N-Isopropylacrylamide-based composite hydrogels containing carbon nanotubes: synthesis by two-step photopolymerization and characterization

Biocompatible and conductive polymer hydrogels are the subject of intensive research in the bioengineering field because of their use in bioelectronic devices and for the fabrication of electro-responsive tissues and drug delivery systems. In this study, we report the synthesis of conductive nanocomposite hydrogels consisting of a poly(N-isopropylacrylamide) (pNIPAM) matrix embedding carboxyl-functionalized multi-walled carbon nanotubes (MWCNTCOOH) using a novel two-step photopolymerization method.

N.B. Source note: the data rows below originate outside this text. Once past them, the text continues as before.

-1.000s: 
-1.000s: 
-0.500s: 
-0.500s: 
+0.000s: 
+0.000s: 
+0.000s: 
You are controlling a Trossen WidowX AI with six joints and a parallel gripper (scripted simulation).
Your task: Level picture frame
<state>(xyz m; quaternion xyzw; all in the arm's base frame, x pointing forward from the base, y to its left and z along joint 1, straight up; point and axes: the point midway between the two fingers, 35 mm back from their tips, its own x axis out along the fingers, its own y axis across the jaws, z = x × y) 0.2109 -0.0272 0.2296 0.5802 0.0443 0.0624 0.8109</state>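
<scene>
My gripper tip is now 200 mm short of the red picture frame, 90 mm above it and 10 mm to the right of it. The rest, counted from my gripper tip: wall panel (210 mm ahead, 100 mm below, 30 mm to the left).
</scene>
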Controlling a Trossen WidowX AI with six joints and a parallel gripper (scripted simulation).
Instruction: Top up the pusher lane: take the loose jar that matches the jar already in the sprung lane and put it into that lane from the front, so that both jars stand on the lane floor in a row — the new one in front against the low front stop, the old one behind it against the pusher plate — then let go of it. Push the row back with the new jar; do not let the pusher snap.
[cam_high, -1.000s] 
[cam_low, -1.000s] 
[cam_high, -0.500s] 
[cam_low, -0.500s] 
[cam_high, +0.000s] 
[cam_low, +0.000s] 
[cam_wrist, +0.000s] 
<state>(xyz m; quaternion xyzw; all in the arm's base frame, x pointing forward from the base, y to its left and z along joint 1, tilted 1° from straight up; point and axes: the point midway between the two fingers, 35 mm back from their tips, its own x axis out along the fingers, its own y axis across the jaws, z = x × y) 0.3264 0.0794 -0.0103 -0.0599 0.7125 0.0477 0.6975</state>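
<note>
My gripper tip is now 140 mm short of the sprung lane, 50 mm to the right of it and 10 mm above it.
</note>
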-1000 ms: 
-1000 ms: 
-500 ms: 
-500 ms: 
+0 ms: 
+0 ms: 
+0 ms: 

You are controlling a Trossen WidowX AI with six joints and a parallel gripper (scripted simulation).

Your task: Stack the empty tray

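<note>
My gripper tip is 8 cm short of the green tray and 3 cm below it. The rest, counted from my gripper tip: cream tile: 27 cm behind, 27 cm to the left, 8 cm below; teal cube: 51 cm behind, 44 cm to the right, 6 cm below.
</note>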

Functional hydrogels with controlled hydrophilicity and conductivity were prepared varying the carbon nanotube concentration in the range 0 - 3 wt. %. The thermo-responsive properties of the NIPAM-based nanocomposite hydrogels were measured by differential scanning calorimetry with both ultrapure water and PBS solution as swelling liquid. Results show that the endothermic peak associated with the temperature-dependent volume phase transition (VPT) shifts to higher temperatures upon increasing the concentration of the nanotubes, indicating that more energy is required to dissociate the hydrogen bonds of the polymer/filler network. In PBS solution, the swelling ratios and the VPT temperatures of the nanocomposite hydrogels are reduced as a result of salt-induced screening of the oppositely charged polymer/filler assembly, and the electrical resistivity decreases by a factor of 10 with respect to the water-swollen hydrogels.